Ce n’était pas une question.
— Il y a une trace, dit-elle. Sur le seau. Je crois qu’elle correspond à quelqu’un que je recherche dans les archives. Une femme de la Révolution. Célie. Et je ne peux pas la rendre à l’oubli.
— Papa dit que tu inventes une histoire.
— Je répète ce que les documents disent.
— Papa dit toujours que les documents disent ce qu’on veut leur faire dire.
Élodie souffla.
— Peut-être. Mais il y a une chose qu’il ne peut pas faire dire à ses silences, c’est ce qu’ils cachent.
Le silence dura une seconde de plus.
— Tiens-moi au courant. Dit Théo. Et n’oublie pas de manger. Tu es à ton bureau ?
— Oui.
— Mange quelque chose.
Elle sourit presque.
— Promis.
Elle raccrocha, mais elle ne bougea pas. Le calque restait devant elle, la lettre « F » du mot FIDES encore appuyée au crayon. Elle alluma l’ordinateur, ouvrit le dossier de la correspondance Lenoir, vérifia la cote du document où elle avait lu le mot codé pour la première fois.
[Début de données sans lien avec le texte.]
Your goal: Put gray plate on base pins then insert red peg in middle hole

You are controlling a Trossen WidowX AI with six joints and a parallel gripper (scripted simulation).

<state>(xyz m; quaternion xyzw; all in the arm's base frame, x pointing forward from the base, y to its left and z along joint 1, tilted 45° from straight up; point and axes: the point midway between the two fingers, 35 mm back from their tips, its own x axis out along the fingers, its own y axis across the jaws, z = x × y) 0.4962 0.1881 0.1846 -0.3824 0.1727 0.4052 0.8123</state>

La lettre de Célie était datée du 2 juillet 1791. Trois semaines après le cachet.
Elle nota la coïncidence sur le calque, au crayon : « 7 juin — 2 juillet. Même année. Même main ? »
Puis elle glissa le calque entre les pages de son carnet, rangea la boîte en plastique dans son sac, et resta un long moment immobile, les yeux sur la fenêtre, sur les toits de Paris qui se perdaient dans un ciel voilé, sans se douter que la femme dont elle suivait la trace écrivait, à cet instant précis, dans une cellule de la prison de la Force, les mots qu’elle chercherait peut-être un jour.
Mais ça, cette histoire ne le lui dirait pas encore.
Elle éteignit la lampe du bureau. Le renard du soir se couchait sur le musée, et il n’y avait rien d’autre à faire que rentrer chez elle, porter l’empreinte du seau comme un poids qu’elle refusait de laisser tomber.